Assigned task:
Among the entries below, please repeat exactly and only the lines from the line containing "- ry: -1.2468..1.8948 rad" to the line containing "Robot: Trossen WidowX", both lines included.

Available records:
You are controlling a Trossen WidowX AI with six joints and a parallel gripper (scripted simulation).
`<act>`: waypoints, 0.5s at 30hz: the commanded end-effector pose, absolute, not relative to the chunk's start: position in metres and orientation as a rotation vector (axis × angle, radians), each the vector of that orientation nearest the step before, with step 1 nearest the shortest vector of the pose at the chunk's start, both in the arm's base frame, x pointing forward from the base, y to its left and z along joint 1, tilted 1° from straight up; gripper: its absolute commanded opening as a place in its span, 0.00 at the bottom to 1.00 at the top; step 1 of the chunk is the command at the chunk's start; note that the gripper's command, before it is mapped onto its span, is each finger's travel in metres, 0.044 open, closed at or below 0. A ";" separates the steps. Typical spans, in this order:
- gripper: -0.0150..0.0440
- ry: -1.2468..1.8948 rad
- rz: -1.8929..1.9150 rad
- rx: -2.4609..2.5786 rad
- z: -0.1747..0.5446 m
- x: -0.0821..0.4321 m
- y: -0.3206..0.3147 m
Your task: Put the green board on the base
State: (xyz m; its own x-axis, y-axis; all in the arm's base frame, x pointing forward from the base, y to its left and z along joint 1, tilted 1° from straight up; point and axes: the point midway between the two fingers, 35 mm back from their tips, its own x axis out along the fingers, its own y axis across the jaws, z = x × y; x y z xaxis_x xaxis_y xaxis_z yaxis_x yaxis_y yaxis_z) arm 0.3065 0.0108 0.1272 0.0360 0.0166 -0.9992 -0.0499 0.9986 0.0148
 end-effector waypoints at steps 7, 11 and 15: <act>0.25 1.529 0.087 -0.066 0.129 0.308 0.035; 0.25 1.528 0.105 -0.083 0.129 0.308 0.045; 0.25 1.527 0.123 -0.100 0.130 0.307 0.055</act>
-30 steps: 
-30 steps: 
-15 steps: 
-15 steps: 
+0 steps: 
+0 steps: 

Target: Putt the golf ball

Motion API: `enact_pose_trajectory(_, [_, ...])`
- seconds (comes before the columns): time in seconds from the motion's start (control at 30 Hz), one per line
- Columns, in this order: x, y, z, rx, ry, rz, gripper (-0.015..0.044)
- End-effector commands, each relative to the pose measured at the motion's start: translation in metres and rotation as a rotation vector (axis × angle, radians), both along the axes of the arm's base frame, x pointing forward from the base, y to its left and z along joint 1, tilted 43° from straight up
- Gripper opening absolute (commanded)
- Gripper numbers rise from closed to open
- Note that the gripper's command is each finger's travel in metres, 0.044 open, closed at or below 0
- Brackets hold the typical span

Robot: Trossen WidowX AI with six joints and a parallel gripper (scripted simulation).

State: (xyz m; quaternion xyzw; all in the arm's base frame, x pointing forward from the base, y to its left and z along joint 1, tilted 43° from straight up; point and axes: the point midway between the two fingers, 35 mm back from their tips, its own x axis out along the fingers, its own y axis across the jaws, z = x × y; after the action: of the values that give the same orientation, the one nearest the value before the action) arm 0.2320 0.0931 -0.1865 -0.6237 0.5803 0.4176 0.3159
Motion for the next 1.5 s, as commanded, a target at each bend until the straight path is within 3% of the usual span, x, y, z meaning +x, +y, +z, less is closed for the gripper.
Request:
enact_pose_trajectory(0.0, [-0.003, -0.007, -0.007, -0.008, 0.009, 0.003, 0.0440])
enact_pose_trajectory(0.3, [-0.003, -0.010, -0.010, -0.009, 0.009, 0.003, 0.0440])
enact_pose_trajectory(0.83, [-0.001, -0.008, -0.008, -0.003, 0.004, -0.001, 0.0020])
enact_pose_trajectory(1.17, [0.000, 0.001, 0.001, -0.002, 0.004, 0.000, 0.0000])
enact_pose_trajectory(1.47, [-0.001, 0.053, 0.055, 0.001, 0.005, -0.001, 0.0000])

Response to this task:
- ry: -1.2468..1.8948 rad
- rz: -1.8929..1.9150 rad
- rx: -2.4609..2.5786 rad
- z: -0.1747..0.5446 m
- x: -0.0821..0.4321 m
- y: -0.3206..0.3147 m
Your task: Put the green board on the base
State: (xyz m; its own x-axis, y-axis; all in the arm's base frame, x pointing forward from the base, y to its left and z along joint 1, tilted 1° from straight up; point and axes: the point midway between the two fingers, 35 mm back from their tips, its own x axis out along the fingers, its own y axis across the jaws, z = x × y; x y z xaxis_x xaxis_y xaxis_z yaxis_x yaxis_y yaxis_z) arm 0.3065 0.0108 0.1272 0.0360 0.0166 -0.9992 -0.0499 0.9986 0.0148
 end-effector waypoints at steps 7, 11 and 15: <act>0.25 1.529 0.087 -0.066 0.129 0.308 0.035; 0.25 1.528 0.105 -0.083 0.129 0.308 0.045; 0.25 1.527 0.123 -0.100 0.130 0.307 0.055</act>
-30 steps: 
-30 steps: 
-15 steps: 
-15 steps: 
+0 steps: 
+0 steps: 

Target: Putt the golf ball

Motion API: `enact_pose_trajectory(_, [_, ...])`
- seconds (comes before the columns): time in seconds from the motion's start (control at 30 Hz), one per line
- Columns, in this order: x, y, z, rx, ry, rz, gripper (-0.015..0.044)
- End-effector commands, each relative to the pose measured at the motion's start: translation in metres and rotation as a rotation vector (axis × angle, radians), both along the axes of the arm's base frame, x pointing forward from the base, y to its left and z along joint 1, tilted 43° from straight up
- Gripper opening absolute (commanded)
- Gripper numbers rise from closed to open
- Note that the gripper's command is each finger's travel in metres, 0.044 open, closed at or below 0
- Brackets hold the typical span

Robot: Trossen WidowX AI with six joints and a parallel gripper (scripted simulation).

The response has been given in full.